Atmosphere Ocean Science Colloquium

The Life-Cycle of Wind Generated Near-Inertial Waves in Strong Ocean Fronts

Speaker: Dan Whitt, Stanford University

Location: Warren Weaver Hall 1302

Date: Wednesday, March 12, 2014, 3:30 p.m.


The life-cycle of wind generated near-inertial waves in strong ocean fronts Abstract: The question of how wind-forced near-inertial waves interact with strongly baroclinic ocean fronts,such as wintertime western boundary currents, is investigated using theory, idealized numerical simulations, and observations.
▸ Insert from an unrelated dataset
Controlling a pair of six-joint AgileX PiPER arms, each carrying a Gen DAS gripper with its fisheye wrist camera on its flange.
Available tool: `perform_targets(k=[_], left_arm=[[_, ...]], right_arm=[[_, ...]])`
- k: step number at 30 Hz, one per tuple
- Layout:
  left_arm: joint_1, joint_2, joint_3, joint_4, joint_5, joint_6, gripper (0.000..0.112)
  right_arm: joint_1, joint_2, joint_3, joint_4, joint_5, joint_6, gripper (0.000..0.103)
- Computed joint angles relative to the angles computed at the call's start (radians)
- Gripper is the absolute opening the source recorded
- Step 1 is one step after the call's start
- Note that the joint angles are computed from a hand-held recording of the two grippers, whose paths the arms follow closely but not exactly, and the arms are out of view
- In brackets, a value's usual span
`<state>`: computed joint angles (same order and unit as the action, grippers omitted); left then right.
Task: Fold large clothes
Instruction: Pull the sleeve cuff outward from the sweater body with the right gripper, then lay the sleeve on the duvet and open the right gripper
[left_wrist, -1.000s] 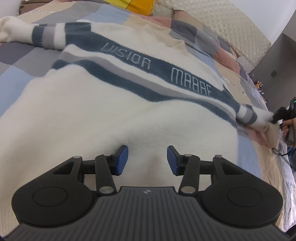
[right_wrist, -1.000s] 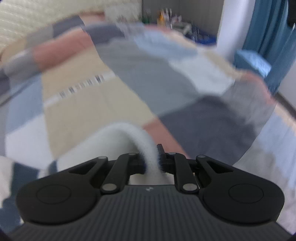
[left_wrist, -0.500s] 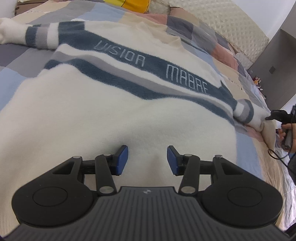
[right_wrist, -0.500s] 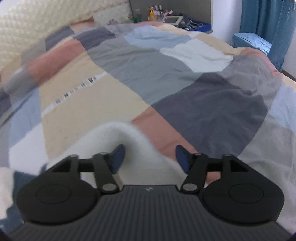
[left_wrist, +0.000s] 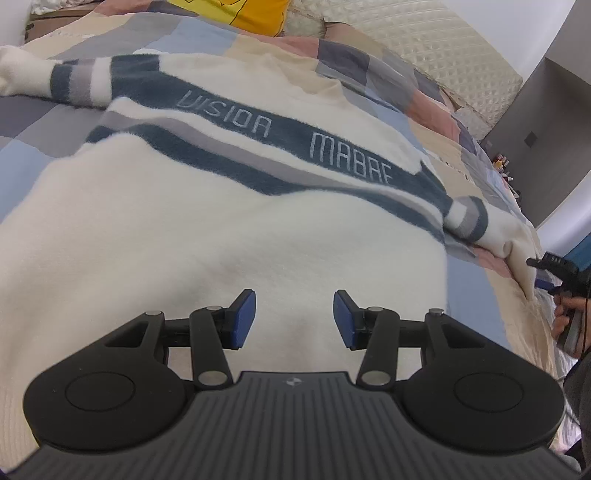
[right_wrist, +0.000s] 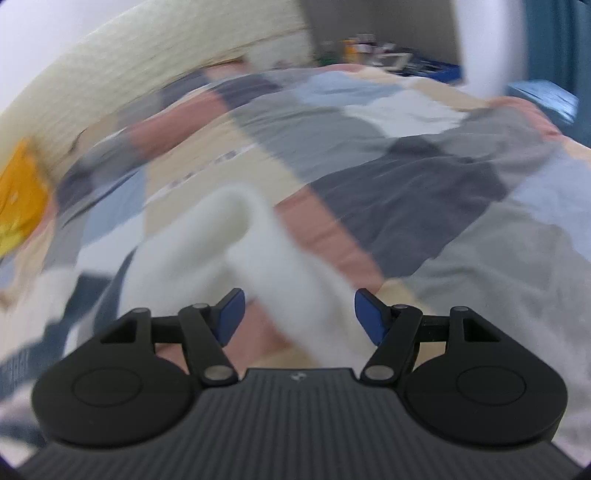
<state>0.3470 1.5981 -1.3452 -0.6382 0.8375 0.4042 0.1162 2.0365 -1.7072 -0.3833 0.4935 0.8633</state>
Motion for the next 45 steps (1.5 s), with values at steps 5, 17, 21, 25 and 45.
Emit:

The investigation considers the full life-cycle of near-inertial waves in this context, including generation by atmospheric forcing, radiation from the boundary layer, propagation in the upper thermocline, blocking, trapping and amplification at internal turning points and critical layers, and ultimately wave breaking and dissipation there.Two key results emerge from this narrative: 1) although the dynamics of inertia-gravity wave propagation in strong fronts is qualitatively different from propagation in the absence of a background flow, the essential physics of near-inertial wave propagation can still be characterized by two conservation laws: i) conservation of absolute momentum, and ii) conservation of buoyancy. 2) The ubiquitous banded shear observed in the upper thermocline of the north wall front in the winter Gulf Stream over the course of a month-long observational campaign in the winter of 2012, leads to the conclusion that western boundary current fronts are undersea ?surf-zones? for near-inertial waves. That is, in the presence of strong and persistent atmospheric forcing, they are regions of persistently amplified wave shear, strong vertical velocities, enhanced turbulence and mixing.